O Brasil continua com o debate sobre qual o melhor modelo de financiamento de campanha. Temos esse modelo de financiamento público, mas cada eleição majoritária se debate se é a melhor maneira de se gastar o dinheiro público.
Desde 2013, quando foi suspenso o financiamento privado, a cada eleição se faz ou se tenta emplacar uma mudança sobre esse tema na legislação eleitoral. Eu acredito que o modelo funciona bem, se houver punição para os políticos e os partidos. Por exemplo, se os partidos tiverem que devolver os recursos que não aplicaram nas candidaturas, vão sentir no bolso. Talvez já na próxima eleição, em 2024, eles possam produzir uma mudança no sistema de financiamento. Se não forem obrigados a devolver esses recursos, as coisas vão continuar iguais. E aí não importa que exista legislação.

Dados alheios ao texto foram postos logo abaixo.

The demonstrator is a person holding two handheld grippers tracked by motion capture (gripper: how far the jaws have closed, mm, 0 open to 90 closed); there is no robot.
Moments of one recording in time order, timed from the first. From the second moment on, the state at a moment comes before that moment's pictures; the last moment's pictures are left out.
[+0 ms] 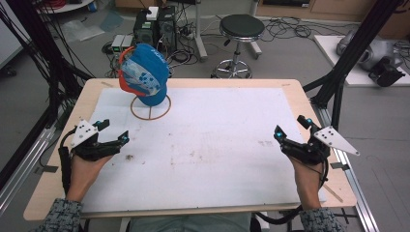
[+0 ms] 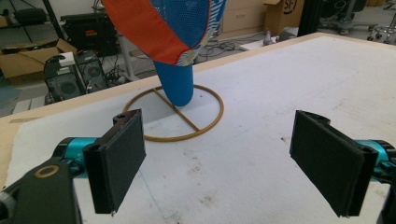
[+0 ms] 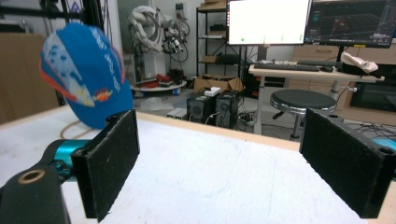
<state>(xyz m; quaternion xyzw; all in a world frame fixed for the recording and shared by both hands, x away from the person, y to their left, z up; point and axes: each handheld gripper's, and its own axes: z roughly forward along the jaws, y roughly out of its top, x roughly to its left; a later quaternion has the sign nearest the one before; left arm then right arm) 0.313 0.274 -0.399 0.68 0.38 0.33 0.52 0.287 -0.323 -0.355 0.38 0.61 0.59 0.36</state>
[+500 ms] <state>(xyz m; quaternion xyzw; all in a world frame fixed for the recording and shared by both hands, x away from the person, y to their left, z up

A senhora acredita que a PEC venha a ser aprovada?
Acredito que não. Há muita gente contrária ao projeto se mobilizando. E o Congresso é sempre sensível ao seu eleitorado. É preciso levar em conta que o eleitorado feminino hoje é maior que o masculino. Então, vai depender do eleitorado de cada deputado e partido. Mas, por exemplo, o PL colocou a Michelle Bolsonaro como presidente do PL Mulher. Ela fez um discurso dizendo que era a favor da retirada da cota de 30% das candidaturas para mulheres. No mesmo dia, ela foi obrigada a se desdizer, a afirmar que é, na verdade, a favor das cotas, sim. Para que o PL e a Michelle se vissem obrigados a fazer isso é sinal de que essa fala teve uma repercussão muito ruim. Acredito que os partidos que se declararem favoráveis à PEC vão enfrentar uma repercussão muito negativa. Isso inclusive vai contra o que é sustentado por órgãos internacionais, como a ONU, que defendem a construção dessa igualdade entre homens e mulheres.